Exclusive Remedy Clause with Limitation of Liability:
In order to limit the extent of liability, parties can agree to an exclusive remedy indemnification clause which will be certain and fundamentally immune from the discretion of the courts. In the Exclusive Remedy Clause, it may be considered to include that ‘indemnity shall be a sole remedy in relation to the transactions intended under this agreement to the exclusion of all other rights and remedies including those envisaged in tort. The Limitation of liability clause which must provide the total liability under the agreement shall be limited to the amount and conditions agreed in the indemnity clause. In this situation, on grounds of equity, reasonableness and good conscience indemnified party may try to claim for losses/ damages, over and above of the limit of indemnity.

Points to Remember:
  1. Indemnity does not waive the parties of their normal obligations.
  2. As the Contract Act is not exhaustive and common law principles are to be taken into account. Hence, the common law principles vis-a-vis to interpreting contracts will continue to govern the indemnity clause, unless there is a conflict with the Act or any judicial decisions[9].
  3. The indemnity clause interpreted as a claim for debt and not as a claim for damages and hence the duty to mitigate does not apply.
  4. These are just the general rules regarding Indemnity clause, however, they are not conclusive and if not expressly stated in the contract, when deciding which type applies and who is indemnified it ultimately depends on the particular language of the Contract, the intent of the parties, and the facts of the case.
  5. Parties must be mindful that Type I Indemnity is the most onerous and Type III indemnity is the least.
  6. When any claims arise, immediately consult with your attorney to evaluate your contract to determine your rights & obligations vis-a-vis to indemnity and defense.

 You are most welcome with your queries or comments to the author.

[1] See page # 910, 4th Edition
[2] See Jet Airways (India) Limited v.

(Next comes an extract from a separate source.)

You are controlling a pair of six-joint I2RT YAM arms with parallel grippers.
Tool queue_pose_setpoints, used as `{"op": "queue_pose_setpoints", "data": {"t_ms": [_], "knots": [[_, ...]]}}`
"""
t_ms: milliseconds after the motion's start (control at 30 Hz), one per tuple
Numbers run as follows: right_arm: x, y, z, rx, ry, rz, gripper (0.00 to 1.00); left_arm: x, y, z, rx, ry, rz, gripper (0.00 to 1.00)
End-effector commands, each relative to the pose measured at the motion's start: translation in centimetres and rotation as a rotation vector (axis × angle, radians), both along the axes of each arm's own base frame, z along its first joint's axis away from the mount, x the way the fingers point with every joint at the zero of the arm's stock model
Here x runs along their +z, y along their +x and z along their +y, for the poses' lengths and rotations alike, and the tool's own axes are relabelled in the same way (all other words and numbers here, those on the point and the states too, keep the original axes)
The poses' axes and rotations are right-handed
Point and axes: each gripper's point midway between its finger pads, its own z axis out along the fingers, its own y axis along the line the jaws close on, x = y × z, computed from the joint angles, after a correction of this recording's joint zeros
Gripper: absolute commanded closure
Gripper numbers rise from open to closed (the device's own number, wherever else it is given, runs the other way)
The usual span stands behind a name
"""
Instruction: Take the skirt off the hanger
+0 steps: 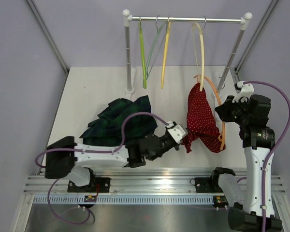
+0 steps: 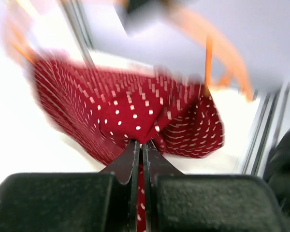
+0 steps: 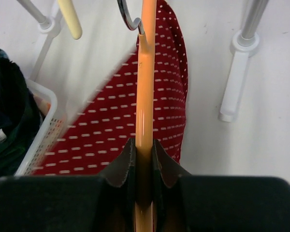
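Note:
The skirt point(image 1: 201, 118) is red with white dots and hangs from an orange hanger point(image 1: 223, 126) at the right of the table. My left gripper point(image 1: 183, 137) is shut on the skirt's lower left corner. In the left wrist view a fold of the skirt point(image 2: 135, 111) is pinched between the closed jaws of the left gripper point(image 2: 140, 143), with the hanger point(image 2: 208, 53) blurred behind it. My right gripper point(image 1: 220, 110) is shut on the hanger's arm. In the right wrist view the orange hanger point(image 3: 146, 72) runs between the jaws of the right gripper point(image 3: 144, 145), and the skirt point(image 3: 116, 125) drapes below.
A clothes rail point(image 1: 183, 20) at the back carries a green hanger point(image 1: 144, 53), a yellow hanger point(image 1: 164, 53) and a cream hanger point(image 1: 199, 48). A dark green plaid garment point(image 1: 121, 121) is heaped on a white basket point(image 3: 38, 125) at the left. The rail's post base point(image 3: 237, 77) stands near the right gripper.

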Motion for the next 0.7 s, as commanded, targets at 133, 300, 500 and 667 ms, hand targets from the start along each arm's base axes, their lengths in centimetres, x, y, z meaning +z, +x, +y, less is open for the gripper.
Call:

Sahara Airlines Limited and Ors, 2011 (113) Bom LR 172; Osman Jamal and Sons Limited v. Gopal Purshattam, (1928) ILR Cal 262.
[3] See Ruxley Electronics and Construction Limited v. Forsyth, [1996] AC 344. See also the landmark case Hadley v Baxendale [1854] EWHC J70
[4] Total Transport Corporation v. Arcadia Petroleum Limited, [1998] 1 Lloyd’s Rep. 351.
[5] See Birkmya v Darnell
[6] See Section 125 of Indian Contract Act, 1872
[7] See Queen Villas Homeowners Association v. TCB Property Management, 2007 Cal. App. Lexis 470
[8] See Samways v. WorkCover Queensland and Ors. [2010] QSC 127.
[9] Gajanan Moreshwar Parelkar v. Moreshwar Madan Mantri (1942) 44 Bom LR 704.